Indigenous language family of Argentina

The Wichí languages are an indigenous language family spoken by the Wichí in northwestern Argentina and far-southeastern Bolivia, part of the Matacoan family. They are also known as Mataco, Wichi, Wichí Lhamtés, Weenhayek, Noctenes, Matahuayo, Matako, Weʃwo. The name Mataco is common but pejorative.

== Status ==
Currently, the Argentine government does not have education in indigenous languages in schools. Because the Wichí have to be fluent in Spanish to access government services, and children are only educated in Spanish, Wichí children only speak Spanish among themselves. This has made all Wichí dialects vulnerable to extinction.

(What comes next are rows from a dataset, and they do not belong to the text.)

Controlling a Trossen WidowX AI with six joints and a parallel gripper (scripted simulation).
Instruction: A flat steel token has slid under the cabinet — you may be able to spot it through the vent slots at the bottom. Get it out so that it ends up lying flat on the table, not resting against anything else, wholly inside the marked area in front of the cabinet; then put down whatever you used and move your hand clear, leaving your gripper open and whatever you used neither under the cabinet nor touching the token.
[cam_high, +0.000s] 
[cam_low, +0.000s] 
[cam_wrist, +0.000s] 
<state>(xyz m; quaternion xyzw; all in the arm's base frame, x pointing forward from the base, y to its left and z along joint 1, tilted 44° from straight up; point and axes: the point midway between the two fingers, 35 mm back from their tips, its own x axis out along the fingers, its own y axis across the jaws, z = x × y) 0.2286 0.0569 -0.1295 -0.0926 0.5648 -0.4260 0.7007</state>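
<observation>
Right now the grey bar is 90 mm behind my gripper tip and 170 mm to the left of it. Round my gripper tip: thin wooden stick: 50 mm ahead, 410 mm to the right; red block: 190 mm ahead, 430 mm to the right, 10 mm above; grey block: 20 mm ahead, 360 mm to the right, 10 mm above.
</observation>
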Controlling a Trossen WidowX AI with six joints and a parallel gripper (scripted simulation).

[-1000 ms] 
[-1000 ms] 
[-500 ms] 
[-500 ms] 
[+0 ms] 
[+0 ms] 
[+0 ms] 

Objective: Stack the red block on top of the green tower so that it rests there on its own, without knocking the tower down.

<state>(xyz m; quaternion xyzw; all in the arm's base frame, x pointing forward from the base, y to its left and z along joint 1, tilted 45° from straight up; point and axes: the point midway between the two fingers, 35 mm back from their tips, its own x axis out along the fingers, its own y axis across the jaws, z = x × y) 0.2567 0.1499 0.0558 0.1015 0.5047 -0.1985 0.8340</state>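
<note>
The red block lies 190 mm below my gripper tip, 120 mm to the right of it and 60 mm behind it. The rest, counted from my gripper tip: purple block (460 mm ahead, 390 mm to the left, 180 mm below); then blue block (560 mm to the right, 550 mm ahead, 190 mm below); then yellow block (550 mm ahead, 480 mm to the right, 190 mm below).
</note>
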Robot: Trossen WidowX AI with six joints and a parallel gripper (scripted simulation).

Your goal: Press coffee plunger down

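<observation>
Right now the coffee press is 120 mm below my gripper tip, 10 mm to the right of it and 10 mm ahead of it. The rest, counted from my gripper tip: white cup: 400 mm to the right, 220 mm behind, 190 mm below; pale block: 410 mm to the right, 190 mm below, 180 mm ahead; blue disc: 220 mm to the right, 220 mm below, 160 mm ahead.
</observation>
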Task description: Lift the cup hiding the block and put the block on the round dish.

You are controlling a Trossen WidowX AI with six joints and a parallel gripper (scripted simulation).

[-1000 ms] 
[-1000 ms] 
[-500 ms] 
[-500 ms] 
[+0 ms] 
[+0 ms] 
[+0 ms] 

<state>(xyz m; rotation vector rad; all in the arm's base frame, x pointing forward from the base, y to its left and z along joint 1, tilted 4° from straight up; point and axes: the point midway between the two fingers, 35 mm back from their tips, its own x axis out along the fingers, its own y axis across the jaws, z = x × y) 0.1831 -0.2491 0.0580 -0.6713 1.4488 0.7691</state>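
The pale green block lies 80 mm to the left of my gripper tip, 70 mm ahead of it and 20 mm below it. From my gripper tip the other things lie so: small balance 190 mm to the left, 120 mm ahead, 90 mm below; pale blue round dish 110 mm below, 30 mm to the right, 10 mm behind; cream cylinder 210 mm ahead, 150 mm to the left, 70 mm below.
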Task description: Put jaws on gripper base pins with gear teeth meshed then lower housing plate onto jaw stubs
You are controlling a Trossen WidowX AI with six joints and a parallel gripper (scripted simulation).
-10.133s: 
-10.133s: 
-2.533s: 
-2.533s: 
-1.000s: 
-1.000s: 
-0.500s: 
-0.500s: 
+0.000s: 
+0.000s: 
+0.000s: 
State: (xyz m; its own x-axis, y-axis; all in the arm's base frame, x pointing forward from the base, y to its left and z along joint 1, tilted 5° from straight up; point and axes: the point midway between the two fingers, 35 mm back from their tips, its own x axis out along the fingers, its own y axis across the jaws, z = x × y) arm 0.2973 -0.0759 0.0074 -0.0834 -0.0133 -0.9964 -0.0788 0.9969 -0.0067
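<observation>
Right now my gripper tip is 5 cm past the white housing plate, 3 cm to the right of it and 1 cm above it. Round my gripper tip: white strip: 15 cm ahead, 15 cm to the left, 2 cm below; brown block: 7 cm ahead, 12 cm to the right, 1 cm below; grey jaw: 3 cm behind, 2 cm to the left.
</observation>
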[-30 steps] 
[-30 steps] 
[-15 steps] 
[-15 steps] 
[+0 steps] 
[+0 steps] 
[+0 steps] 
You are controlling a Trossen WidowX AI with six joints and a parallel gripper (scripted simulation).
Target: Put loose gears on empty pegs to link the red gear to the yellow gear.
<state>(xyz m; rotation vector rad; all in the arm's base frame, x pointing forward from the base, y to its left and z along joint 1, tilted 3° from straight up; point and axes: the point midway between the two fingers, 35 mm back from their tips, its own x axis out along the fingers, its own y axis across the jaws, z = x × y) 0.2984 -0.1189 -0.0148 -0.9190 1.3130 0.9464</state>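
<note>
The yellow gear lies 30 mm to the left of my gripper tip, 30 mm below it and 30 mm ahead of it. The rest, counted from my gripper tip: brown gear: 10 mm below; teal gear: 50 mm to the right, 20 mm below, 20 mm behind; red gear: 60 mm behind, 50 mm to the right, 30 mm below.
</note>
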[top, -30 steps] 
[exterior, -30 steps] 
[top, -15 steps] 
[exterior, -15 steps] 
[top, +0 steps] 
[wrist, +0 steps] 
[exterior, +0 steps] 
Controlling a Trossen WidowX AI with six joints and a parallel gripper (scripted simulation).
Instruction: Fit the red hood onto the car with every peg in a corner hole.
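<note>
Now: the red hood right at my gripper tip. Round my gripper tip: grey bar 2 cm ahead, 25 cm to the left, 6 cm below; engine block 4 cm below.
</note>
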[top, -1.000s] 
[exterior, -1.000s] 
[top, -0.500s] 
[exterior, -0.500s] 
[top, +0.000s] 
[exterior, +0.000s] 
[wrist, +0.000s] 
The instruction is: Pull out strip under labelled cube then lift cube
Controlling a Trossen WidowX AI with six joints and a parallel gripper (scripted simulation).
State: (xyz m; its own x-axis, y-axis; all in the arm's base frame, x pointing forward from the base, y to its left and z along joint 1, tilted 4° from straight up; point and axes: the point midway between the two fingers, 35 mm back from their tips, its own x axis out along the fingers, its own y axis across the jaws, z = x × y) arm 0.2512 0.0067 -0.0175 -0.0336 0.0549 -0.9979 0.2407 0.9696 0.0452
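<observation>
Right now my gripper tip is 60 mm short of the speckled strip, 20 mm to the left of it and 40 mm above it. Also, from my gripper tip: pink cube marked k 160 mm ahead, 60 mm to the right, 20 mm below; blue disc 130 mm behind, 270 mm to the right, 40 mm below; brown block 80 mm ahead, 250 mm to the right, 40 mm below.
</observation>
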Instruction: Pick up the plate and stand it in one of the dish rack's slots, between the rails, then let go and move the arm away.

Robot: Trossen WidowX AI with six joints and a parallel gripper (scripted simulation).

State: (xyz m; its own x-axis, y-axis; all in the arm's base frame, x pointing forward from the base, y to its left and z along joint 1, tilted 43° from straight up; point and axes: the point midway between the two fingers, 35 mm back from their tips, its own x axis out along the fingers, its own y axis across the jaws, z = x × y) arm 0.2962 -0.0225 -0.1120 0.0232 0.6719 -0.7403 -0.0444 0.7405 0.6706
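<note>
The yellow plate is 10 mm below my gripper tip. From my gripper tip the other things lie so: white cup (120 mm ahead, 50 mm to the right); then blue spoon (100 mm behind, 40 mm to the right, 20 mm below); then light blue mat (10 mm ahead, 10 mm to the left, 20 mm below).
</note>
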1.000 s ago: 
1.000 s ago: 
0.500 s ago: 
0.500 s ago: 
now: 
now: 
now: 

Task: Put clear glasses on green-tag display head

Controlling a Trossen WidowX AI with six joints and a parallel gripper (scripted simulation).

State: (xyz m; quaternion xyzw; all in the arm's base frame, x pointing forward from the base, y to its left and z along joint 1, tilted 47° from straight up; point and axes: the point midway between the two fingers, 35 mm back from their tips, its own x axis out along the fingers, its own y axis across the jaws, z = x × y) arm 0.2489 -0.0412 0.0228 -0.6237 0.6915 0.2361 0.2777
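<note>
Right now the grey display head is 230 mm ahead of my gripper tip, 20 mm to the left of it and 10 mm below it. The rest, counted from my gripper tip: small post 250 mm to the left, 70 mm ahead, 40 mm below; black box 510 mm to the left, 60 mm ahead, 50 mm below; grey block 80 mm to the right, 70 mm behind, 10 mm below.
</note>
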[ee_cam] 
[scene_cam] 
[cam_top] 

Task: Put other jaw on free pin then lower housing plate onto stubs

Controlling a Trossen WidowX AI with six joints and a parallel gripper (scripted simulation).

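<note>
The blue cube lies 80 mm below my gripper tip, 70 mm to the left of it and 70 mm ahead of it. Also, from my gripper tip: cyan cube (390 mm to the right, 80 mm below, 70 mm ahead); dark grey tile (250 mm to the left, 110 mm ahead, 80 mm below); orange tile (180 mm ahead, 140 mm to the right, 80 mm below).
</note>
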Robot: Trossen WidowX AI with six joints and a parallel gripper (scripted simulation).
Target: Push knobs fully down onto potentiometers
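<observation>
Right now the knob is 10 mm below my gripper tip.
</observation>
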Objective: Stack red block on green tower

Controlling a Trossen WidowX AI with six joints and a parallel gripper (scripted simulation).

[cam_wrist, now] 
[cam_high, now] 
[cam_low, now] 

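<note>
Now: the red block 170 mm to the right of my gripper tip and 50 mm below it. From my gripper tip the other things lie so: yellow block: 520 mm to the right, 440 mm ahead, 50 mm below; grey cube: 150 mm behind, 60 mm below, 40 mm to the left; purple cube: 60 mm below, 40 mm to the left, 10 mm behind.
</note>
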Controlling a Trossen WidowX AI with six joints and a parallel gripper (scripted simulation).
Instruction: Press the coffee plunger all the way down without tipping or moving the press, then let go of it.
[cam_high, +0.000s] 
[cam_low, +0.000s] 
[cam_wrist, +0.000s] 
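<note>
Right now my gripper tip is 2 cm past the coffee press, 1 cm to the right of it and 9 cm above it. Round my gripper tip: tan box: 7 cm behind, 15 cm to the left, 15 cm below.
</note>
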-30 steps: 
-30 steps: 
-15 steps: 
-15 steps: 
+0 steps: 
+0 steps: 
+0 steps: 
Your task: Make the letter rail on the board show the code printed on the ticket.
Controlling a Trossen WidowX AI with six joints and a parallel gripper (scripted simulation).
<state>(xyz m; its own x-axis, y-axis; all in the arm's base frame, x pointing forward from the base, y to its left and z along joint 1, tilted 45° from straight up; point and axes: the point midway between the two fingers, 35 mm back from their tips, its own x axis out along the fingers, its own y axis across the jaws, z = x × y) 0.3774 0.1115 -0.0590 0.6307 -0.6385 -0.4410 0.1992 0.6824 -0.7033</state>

In 2010, the province of Chaco in Argentina declared Wichí as one of four provincial official languages alongside Spanish and the indigenous Moqoit and Qom.

==Languages==
The Wichí languages include the following languages:
- Noktén ( Noctén, Wichí Lhamtés Nocten), spoken in Bolivia and Argentina
- Vejoz ( Vejo, Pilcomayo, Bermejo, Wichí Lhamtés Vejoz), spoken in Argentina and Bolivia
- Wiznay ( Güisnay, Wichí Lhamtés Güisnay), spoken in Argentina.

The Argentine National Institute of Statistics and Censuses (INDEC) gives a figure of 36,135 Wichí speakers in Argentina.

In Rosario, the third biggest city of Argentina, there is a community of about 10,000 Wichí people, all of them fluent in Wichí, and some native speakers. There are a couple of bilingual primary schools.

For Bolivia, Alvarsson estimated between 1,700 and 2,000 speakers in 1988; a census reported 1,912, and Díez Astete & Riester (1996) estimated between 2,300 and 2,600 Weenhayek in sixteen communities.

According to Najlis (1968) and Gordon (2005), three main dialects can be distinguished in the Wichí group: southwestern or Vejós (Wehwós), northeastern or Güisnay (Weenhayek) and northwestern or Nocten (Oktenay). Tovar (1981) and other authors claim the existence of only two dialects (northeastern and southwestern), while Braunstein (1992–3) identifies eleven ethnic subgroups.

Wichí languages are predominantly suffixing and polysynthetic; verbal words have between 2 and 15 morphemes. Alienable and inalienable possession is distinguished. The phonological inventory is large, with simple, glottalized and aspirated stops and sonorants. The number of vowels varies with dialect (five or six).